#### WHAT YOU SHOULD DO
When the string "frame" is part of a line in the data below, report the whole line.

#### LISTED RECORDS
• • • • •

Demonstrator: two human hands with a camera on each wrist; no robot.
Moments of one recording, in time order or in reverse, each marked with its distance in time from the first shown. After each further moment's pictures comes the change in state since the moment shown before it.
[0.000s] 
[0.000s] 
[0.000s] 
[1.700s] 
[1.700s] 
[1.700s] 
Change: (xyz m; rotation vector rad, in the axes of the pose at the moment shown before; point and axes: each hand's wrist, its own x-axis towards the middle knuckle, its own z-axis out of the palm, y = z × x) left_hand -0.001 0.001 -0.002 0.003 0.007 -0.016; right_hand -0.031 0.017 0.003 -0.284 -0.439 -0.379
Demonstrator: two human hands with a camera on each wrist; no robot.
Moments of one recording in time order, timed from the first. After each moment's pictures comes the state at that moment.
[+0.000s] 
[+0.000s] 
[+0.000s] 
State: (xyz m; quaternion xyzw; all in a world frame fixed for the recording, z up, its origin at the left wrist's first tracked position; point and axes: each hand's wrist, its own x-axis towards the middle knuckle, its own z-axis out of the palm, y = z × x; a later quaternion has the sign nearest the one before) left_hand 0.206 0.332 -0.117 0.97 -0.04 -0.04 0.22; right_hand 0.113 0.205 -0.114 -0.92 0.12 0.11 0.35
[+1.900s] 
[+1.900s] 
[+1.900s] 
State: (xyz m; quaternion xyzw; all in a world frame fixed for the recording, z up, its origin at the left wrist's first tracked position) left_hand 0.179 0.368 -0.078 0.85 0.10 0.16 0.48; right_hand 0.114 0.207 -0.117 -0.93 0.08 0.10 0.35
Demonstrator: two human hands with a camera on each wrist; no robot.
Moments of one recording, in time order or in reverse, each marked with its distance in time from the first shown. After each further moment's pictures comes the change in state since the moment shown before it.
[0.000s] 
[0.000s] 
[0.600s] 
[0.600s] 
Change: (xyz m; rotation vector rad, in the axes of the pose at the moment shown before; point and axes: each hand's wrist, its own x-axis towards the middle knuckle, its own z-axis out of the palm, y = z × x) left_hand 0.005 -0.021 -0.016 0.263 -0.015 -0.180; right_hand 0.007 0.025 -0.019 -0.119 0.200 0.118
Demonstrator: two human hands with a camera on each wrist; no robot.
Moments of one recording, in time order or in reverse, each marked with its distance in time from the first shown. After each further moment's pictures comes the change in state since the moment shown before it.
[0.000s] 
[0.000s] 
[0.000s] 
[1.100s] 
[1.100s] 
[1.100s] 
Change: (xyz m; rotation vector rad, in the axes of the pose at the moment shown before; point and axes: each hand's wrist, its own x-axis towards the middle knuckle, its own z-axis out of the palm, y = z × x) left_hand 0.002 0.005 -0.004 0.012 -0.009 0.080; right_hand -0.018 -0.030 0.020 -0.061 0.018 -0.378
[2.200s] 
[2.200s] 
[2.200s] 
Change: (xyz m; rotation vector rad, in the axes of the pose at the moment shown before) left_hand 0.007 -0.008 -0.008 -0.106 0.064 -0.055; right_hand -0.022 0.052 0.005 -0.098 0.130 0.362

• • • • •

#### OUTPUT FOR THIS TASK
State: (xyz m; quaternion xyzw; all in a world frame fixed for the recording, z up, its origin at the left wrist's first tracked position; point and axes: each hand's wrist, its own x-axis towards the middle knuckle, its own z-axis out of the palm, y = z × x; a later quaternion has the sign nearest the one before) left_hand 0.206 0.332 -0.117 0.97 -0.04 -0.04 0.22; right_hand 0.113 0.205 -0.114 -0.92 0.12 0.11 0.35
State: (xyz m; quaternion xyzw; all in a world frame fixed for the recording, z up, its origin at the left wrist's first tracked position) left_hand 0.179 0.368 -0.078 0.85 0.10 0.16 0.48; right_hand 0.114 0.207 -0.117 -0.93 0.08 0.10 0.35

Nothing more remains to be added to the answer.